Primeiro, porque a informação parcial e de má qualidade gera uma percepção pública errada sobre o regresso ao ensino presencial. Neste caso, o melhor travão para os alarmismos corporativos e para os receios das famílias é mesmo disponibilizar informação oficial com transparência. Se partirmos da experiência de França e Reino Unido, os dados mostram que o encerramento de escolas foi residual e que é ainda muito baixo o número de situações onde surgiu a necessidade de quarentenas de alunos e turmas. Ao contrário do que levaria a crer o frenesim noticioso, que diariamente dá nota de encerramentos e turmas enviadas para casa, a situação nas escolas está (ainda) relativamente tranquila. A partilha dos dados por parte do Ministério da Educação teria, certamente, um efeito apaziguador.

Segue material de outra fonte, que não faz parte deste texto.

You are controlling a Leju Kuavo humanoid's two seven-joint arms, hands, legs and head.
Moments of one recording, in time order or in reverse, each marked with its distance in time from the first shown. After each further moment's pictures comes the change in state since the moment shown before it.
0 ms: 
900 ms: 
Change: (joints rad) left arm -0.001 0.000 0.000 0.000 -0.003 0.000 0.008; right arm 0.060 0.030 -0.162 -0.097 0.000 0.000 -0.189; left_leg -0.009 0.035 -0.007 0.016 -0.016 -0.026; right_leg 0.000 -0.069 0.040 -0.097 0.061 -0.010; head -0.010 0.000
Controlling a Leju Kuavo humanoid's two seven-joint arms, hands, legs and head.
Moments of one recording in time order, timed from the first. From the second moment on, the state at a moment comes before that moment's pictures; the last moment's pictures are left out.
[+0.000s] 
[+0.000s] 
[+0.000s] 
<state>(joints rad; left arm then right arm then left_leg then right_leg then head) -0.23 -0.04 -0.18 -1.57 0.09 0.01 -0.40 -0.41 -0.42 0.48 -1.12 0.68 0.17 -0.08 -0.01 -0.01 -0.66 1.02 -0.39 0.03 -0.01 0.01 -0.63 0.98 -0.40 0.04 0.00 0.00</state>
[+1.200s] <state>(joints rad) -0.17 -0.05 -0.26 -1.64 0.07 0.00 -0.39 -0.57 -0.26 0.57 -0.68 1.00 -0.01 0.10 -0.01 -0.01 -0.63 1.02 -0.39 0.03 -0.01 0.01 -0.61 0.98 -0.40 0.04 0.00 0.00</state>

Segundo, a partilha de informação sistematizada é parte indispensável da gestão da pandemia em contexto escolar. Sem essa recolha de dados, não é possível avaliar a situação actual das escolas e perceber a sua evolução, compará-la com os indicadores nacionais dos contágios, medir a eficácia dos protocolos sanitários em vigor nas escolas e, por fim, proceder aos ajustes necessários (sanitários ou educativos). E, claro, não se podem escrutinar as opções tomadas. Note-se que, em França, essa utilidade já se manifestou: face à experiência das primeiras semanas de aulas e aos dados obtidos, as autoridades francesas consideraram que o protocolo sanitário nas escolas tinha de ser revisto, nomeadamente em relação às quarentenas. Assim, perante um caso positivo numa turma, em vez de envio automático para casa dos alunos e do professor, a opção passará a ser de os manter na escola — a quarentena apenas será accionada quando existirem três casos na mesma turma. O objectivo das autoridades francesas é evidente: prevenir que as escolas encerrem desnecessariamente, ou que o ensino presencial seja interrompido para milhares de alunos de forma desproporcional.

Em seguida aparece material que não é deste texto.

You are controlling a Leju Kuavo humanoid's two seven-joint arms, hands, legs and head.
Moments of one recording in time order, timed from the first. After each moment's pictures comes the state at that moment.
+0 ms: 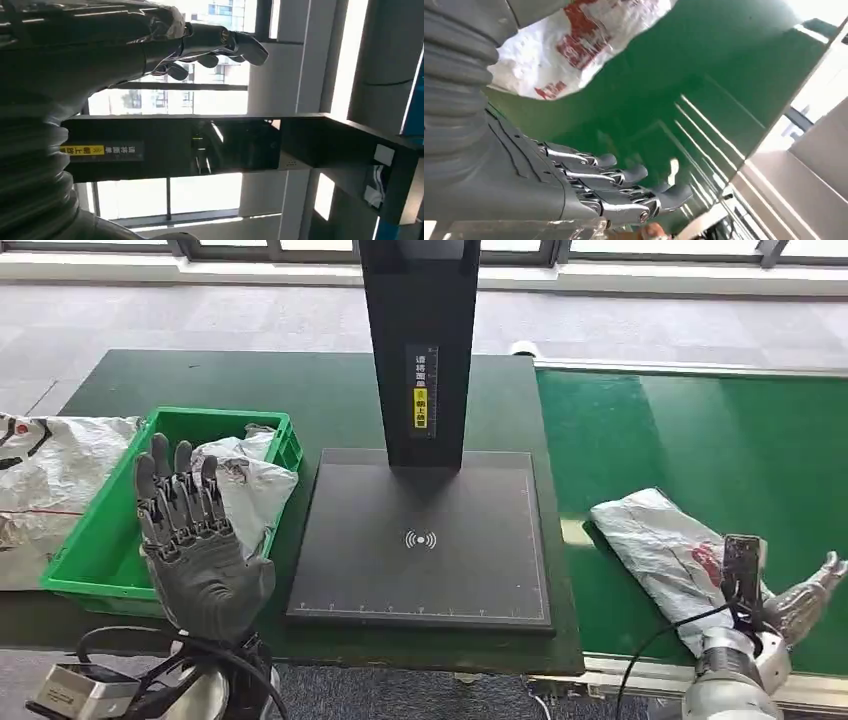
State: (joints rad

Em Portugal, quando as quarentenas começarem a suceder-se, inviabilizando, na prática, o ensino presencial, também as orientações sanitárias serão revistas, seguindo o exemplo francês? Com que dados avaliará o Ministério da Educação essa possibilidade? E que informação terão as comunidades escolares (e a sociedade civil) para escrutinar a situação pandémica nas escolas? Nenhuma destas perguntas tem resposta. E esse grande vazio começa a ganhar forma de elefante na sala.

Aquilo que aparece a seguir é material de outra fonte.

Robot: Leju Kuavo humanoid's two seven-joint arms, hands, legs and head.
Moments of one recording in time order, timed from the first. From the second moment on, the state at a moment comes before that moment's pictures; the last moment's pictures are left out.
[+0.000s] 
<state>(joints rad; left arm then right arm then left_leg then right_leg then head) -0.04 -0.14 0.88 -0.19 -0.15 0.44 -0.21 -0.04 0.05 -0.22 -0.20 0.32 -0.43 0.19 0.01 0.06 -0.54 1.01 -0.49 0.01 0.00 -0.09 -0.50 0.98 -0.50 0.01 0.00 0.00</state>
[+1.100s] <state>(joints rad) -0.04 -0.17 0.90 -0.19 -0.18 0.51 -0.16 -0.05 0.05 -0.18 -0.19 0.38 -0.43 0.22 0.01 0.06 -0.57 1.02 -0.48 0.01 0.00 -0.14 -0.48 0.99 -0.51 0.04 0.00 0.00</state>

O Governo pediu ao país que o arranque do ano lectivo e o retomar do ensino presencial fossem abraçados com responsabilidade e serenidade por parte das famílias e dos profissionais da educação. Sim, essa mensagem está correcta. Mas contém também uma omissão que faz toda a diferença: se o Governo não comunicar com transparência e não confiar nas famílias e professores, o ambiente nas comunidades escolares será sempre de tensão, ansiedade, receios e desconfiança. Há uns meses, demorou-se muito a gerar o consenso social sobre a necessidade de reabrir as escolas para que as crianças voltassem a ser crianças. Agora, para manter as escolas abertas, tornou-se importante tratar os portugueses como adultos e, com transparência, divulgar os dados sobre o impacto da pandemia nas escolas. Era bom que, desta vez, o Governo não demorasse demasiado tempo para o entender.